Trademark, which is only a name, derived value from the product it is associated with ‘Trademark’, i.e., the name, derived its value from the reputation of the product on which it is affixed; in turn, reputation of the product is developed by providing consistent qualify of the product and meeting the consumer perception for the product. For example, ‘i-phone’ is a well known trademark for the mobile phone but the value of this trademark is determined by the consistent quality of the products which wear this trademark.

In fact, the function of trademark is to assure the end consumer about the qualityof the product bearing the trademark and assurance to meet the perception / expectations about the product (which are developed based on experience of the product).

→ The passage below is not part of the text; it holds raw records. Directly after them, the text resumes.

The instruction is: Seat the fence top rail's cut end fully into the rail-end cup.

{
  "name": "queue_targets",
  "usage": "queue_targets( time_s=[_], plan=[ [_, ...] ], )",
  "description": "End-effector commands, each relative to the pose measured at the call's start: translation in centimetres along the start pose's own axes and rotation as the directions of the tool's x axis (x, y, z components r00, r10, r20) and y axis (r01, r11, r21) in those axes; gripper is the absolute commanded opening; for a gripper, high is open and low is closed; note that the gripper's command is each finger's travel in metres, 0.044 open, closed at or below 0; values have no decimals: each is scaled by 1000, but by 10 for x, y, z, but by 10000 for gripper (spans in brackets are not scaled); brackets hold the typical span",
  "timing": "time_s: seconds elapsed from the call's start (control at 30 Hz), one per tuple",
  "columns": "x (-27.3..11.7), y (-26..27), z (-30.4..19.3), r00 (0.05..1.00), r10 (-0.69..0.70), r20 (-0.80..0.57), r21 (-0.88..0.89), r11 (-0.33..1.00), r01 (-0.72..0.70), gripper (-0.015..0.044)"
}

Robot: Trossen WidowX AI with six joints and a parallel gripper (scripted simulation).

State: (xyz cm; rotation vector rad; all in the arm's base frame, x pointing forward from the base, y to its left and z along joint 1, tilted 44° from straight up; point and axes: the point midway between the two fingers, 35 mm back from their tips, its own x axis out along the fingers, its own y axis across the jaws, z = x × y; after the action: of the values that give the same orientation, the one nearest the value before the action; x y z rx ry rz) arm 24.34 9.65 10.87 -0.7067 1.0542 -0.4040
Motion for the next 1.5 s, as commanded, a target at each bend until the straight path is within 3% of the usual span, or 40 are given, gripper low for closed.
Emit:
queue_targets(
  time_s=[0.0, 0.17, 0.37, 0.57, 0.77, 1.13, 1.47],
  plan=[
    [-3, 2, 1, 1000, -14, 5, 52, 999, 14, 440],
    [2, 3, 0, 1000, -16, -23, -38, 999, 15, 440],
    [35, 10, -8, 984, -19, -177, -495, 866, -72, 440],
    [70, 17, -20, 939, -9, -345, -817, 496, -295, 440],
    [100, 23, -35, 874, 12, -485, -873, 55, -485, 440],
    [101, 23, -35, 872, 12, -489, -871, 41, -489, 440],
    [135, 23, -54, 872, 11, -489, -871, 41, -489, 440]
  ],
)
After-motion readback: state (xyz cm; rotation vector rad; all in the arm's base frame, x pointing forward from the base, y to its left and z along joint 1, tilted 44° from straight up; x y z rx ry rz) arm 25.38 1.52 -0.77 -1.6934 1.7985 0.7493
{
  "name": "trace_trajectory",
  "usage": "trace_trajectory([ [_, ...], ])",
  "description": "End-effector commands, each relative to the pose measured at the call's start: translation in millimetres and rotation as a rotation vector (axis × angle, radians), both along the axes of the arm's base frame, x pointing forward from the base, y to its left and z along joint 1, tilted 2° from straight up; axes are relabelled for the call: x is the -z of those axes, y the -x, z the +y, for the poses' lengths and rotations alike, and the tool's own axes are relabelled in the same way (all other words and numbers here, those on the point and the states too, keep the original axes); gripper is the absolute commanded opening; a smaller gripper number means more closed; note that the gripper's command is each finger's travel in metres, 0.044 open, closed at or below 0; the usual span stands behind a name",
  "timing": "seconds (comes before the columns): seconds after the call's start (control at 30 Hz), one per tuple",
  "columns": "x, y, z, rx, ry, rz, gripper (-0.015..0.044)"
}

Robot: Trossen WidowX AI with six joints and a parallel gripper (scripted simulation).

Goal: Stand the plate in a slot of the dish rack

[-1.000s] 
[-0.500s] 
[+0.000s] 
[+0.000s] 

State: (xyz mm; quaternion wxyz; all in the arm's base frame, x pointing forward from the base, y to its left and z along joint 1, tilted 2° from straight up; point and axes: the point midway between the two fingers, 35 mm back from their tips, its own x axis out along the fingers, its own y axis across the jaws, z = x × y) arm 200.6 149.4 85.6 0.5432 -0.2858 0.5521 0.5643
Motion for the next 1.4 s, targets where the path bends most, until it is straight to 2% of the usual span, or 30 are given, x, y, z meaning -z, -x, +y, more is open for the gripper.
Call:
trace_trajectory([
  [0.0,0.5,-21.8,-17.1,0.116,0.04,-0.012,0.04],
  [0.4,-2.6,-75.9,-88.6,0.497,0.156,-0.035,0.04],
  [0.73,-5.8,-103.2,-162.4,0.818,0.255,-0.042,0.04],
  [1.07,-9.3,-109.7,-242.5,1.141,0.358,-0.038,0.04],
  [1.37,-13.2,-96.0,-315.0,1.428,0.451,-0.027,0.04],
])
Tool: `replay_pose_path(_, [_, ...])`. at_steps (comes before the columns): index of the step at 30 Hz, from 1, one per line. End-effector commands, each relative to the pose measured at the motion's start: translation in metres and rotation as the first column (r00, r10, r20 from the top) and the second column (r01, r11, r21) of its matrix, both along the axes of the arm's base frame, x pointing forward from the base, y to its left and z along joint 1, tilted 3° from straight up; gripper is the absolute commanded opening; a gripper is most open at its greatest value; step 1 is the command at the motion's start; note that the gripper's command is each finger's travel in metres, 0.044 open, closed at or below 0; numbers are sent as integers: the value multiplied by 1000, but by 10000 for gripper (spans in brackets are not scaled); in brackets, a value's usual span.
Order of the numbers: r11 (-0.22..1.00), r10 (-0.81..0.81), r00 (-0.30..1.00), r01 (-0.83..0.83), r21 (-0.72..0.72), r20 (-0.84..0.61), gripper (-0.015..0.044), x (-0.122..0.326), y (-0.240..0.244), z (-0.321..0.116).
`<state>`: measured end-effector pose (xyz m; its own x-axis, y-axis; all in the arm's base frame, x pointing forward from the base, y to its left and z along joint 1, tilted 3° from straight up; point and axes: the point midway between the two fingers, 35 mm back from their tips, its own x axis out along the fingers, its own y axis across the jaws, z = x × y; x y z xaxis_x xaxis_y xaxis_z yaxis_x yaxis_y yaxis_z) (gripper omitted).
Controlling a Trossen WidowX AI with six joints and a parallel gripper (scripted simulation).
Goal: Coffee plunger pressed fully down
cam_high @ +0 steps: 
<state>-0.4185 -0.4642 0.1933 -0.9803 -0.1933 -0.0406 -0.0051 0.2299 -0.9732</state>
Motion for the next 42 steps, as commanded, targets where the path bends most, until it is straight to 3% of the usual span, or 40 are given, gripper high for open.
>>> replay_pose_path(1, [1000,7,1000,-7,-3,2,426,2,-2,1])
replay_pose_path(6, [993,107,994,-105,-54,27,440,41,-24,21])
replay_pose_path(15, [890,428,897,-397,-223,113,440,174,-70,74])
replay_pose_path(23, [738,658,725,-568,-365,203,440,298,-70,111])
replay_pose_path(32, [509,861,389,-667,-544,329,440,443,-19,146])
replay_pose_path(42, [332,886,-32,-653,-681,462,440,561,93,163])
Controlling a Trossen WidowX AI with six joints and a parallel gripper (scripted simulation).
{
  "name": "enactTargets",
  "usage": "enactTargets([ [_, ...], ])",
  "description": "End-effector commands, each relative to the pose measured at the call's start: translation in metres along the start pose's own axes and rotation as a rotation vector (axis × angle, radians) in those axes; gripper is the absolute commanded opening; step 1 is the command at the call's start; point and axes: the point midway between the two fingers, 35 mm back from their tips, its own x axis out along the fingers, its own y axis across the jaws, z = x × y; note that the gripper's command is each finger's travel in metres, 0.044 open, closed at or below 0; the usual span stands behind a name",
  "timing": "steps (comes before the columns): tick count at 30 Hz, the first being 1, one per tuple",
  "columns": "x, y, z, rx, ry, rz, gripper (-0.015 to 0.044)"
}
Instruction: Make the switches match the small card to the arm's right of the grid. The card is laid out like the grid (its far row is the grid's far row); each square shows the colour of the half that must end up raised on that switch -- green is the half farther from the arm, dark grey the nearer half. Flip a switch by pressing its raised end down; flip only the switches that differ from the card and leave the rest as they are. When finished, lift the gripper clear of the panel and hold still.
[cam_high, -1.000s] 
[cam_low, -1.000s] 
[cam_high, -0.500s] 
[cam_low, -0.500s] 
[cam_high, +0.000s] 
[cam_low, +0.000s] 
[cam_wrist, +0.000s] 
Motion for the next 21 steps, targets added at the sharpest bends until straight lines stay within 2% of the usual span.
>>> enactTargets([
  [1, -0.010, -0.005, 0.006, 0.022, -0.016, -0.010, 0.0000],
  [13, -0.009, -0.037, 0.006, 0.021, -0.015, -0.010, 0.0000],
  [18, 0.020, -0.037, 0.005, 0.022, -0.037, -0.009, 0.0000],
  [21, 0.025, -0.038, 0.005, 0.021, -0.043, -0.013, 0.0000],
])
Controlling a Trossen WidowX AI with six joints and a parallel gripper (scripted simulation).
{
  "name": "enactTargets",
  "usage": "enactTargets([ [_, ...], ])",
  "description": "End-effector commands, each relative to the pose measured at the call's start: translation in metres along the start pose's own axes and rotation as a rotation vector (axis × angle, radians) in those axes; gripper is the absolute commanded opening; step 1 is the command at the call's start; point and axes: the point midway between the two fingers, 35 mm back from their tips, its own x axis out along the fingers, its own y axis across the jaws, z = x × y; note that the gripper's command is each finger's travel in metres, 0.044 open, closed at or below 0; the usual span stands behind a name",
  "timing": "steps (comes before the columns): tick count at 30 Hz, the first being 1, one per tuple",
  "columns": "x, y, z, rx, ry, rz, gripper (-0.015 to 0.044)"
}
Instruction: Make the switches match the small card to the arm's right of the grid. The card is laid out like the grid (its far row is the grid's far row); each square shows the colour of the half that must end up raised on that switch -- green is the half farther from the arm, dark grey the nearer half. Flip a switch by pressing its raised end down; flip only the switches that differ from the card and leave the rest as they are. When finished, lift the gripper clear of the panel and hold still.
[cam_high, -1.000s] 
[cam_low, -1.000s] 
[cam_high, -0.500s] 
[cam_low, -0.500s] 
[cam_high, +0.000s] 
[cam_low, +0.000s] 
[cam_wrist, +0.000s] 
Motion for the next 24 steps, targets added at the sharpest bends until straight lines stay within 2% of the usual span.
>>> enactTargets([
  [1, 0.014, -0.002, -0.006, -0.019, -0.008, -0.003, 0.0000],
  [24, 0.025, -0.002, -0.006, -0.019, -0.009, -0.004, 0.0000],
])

MEETING CONSUMER EXPECTATION, CREATES VALUE

Trademark per se has no value unless it is associated with a product, which could consistently meet consumer expectation.

AMP EXPENDITURE ONLY PROMOTES SALES

Trademark is valuable, if it can create distinct identity for the product and consumer can come back and re-purchase the product. AMP expenditure add no substantial value to such quality of the trademark, it only helps in creating identity for the name of the product, i.e., the trademarks. AMP expenditure, in fact, promote the sale of the goods which wear the trademarks, and not for the trademarks per se. Value for the trademark is created by maintaining the consistency in quality of the product (which are sold under such trademarks) and meeting consumer perception. Name (i.e., trademark) only assists to get exclusive identity for the product in competitive market.

Hence, AMP expenditure directly affect promotion of products (which wear the trademark) and if the consumer perceptions about the product are met, then some value is created for the trademark as the consumer will again buy the product (which has such trademark). Thus, direct and immediate benefit of the AMP expenditure are promotion of sales of product and it may or may not culminate into development of the Trademark / Brand, depending on fulfillment of consumer perception which can persuade the consumer to re-purchase the same product.

In short, the advertisement, marketing and promotion expenditure are business promotion expenditure, which have direct impact on the sales. The value for trademark, i.e., brand is created by maintaining consistent quality for the product. Incurrence of AMP expenses, in noway adds value to the brand. Brand is nothing except the name; it derived its value from the contents of the product and not from the name. Thus, even if the brand of a foreign company is promoted, it is actually the contents which are sold under that name which are promoted.

CONCLUSION

The advertisement, marketing and promotion activities only create the market for the product and not for the Brand. The value for the Brand is created by the quality of the product sold under that Brand and it has no value in isolation. Trademark / Brand would be valuable if the consumer can identify the specific product (wearing that brand) distinctly in the homogeneous market. A further value is added to the brand, if the consumer has high perception about the contents of the products sold under a particular brand.

Thus, to conclude, the whole presumption underlying the adjustment proposed on account of excessive advertisement, marketing and promotion activity is fragile and misconstrued. These activities are wholly and exclusively for the business promotion, the brand promotion is based on the quality and (tentative) consumer perceptions only, as Brand is only an identity / name to the product. It has no value of its own, unless it has nexus with the product.

In light of aforesaid, the revenue authorities should revisit the sanctity of the proposed adjustment, as no separate value is ascribed to Brands by incurring the advertisement, marketing and promotion activities, they are incurred with the primary objective of business promotion and not for the brand promotion. Brand promotion is contingent upon meeting consumer perception, which would prompt them to buy the said product for the second time… and for that purpose Brand/Trademark acts only as a source of identity and nothing more.